1. Picking numbers for all or most of the unknowns in the problem

2. Using those numbers to calculate the ANSWER (i.e. the TARGET) to the problem

3. Plugging in each number you've picked into each answer choice to see which answer choice yields the same value as your target.

What are the rules for picking numbers in VICS?

1. NEVER pick 1 or 0, or 100 for % VICS

2. All numbers you pick must be DIFFERENT

3. Pick SMALL numbers

4. Try to pick PRIME numbers

5. Avoid picking numbers that are COEFFICIENTS in several answer choices

Describe the steps for solving a VICS problem using "Pick Numbers & Calculate a Target"

1. Pick numbers for each variable. Can be helpful to use a chart.

2. Answer the question, walking through the logic with the numbers that we've picked. This answer is the TARGET.

3. Test EACH answer choice, EVEN if you've already found one that equals your target value...

When using a number picking strategy for VICS, you can pick a value for every variable wheter there are explicit or implicit equations in the problem...

TRUE/FALSE?

FALSE

You can NEVER pick a value for EVERY variable when there are explicit or implicit equations in the problem! 

e.g. when the variables are related to each other through an equation

What must you do in a VIC problem, using the Pick Numbers and Calculate a target strategy, when you CANNOT pick a value for each variable?
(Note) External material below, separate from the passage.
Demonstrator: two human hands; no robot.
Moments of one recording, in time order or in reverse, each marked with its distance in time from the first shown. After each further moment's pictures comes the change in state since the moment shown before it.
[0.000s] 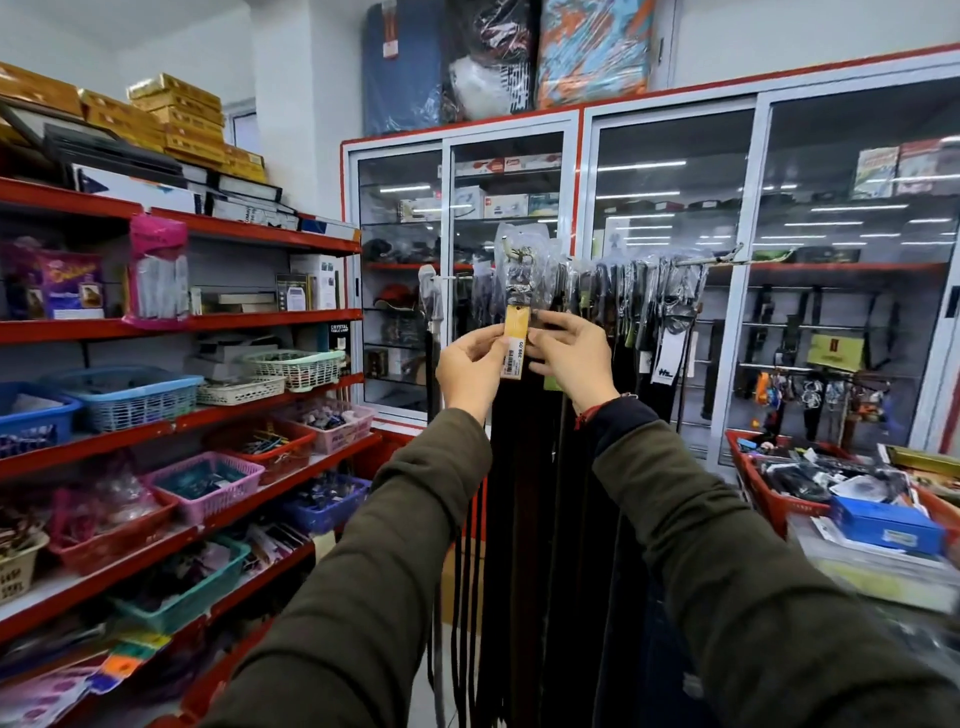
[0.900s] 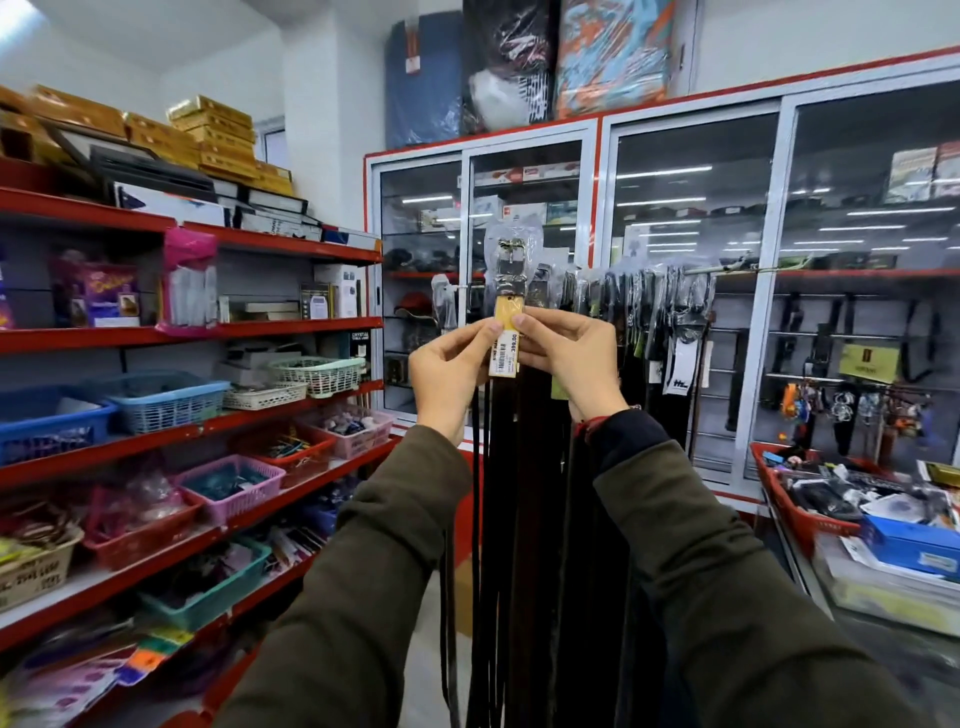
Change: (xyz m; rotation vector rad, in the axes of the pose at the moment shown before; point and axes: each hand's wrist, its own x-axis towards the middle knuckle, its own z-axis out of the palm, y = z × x) left_hand -0.025 0.032 -0.023 -0.201 0.016 0.053; right_hand -0.020 -0.026 0.001 0.339 -0.122 -0.109
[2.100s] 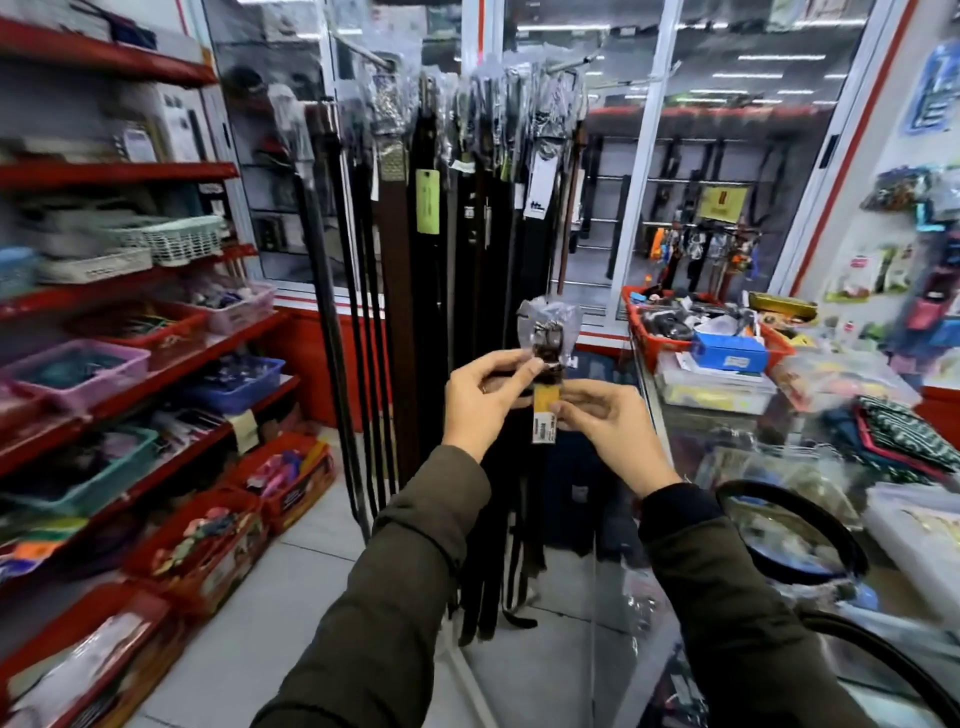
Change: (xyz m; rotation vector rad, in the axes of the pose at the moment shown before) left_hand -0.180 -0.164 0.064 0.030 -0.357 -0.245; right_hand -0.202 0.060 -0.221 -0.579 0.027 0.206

Pick a value for ALL BUT ONE of the variables and then solve for the value of the remaining variable.

THEN, plug the numbers we've selected into the original expression to get the TARGET value, and TEST EACH ANSWER CHOICE.

When you are trying to figure out the algebraic manipulation method of solving a VIC, but get stuck, what should you do?

IMMEDIATELY switch to a number-picking strategy!

N.B. NEVER give up on a VIC problem before picking numbers... Sometimes very difficult VIC problems are easily solved with test numbers.

List 3 ways to solve an absolute value inequality

1. By shifting the midpoint - and re-compensating... i.e. the midpoint (x) here is -1, so you must add 1 to it to compensate.

2. find the centre of the range (the average of the endpoints) then use that to test the endpoints...

3. test the end-points in the answer choices. when they both produce an equal value, that is the correct answer.

ALWAYS check the solutions you get in the original euqation! Squaring both sides can actually introduce and extraneous solution.

Fill in the missing parts of the following equations:

Total Cost ($) = ?

Total Sales or Revenue = ?

Profit = ?

Unit Profit = ? or Sale Price = ?

Total Earnings ($) = ?

TotalCost($) = UnitPrice ($/unit) x Qty.Purchas'd (units)

Total Sales or Revenue = Unit Price x Qty. Sold

Profit = Revenue ($) - Cost ($)

Unit Profit = Sale Price - Unit Cost

Sale Price = Unit Cost + Markup

Total Earnings ($) = Wage Rate ($ per hr) x Hrs worked

Explain why this is true:

"For any x, √x² = |x|"

"For any x, √x² = |x|" is true because:

For example, x² = 25 and |x| = 5 share the same solution for x... Namely, x = (+/-) 5

When you square a variable x, the result is positive, no matter what the sign of the base.Remember, even exponents hide the sign of the base. Therefore, the square root of the square of the variable x (again regardless of the sign of the base) will always be positive, and therefore is equal to the absolute value of x, which again is always positive no matter whether x is positive or negative.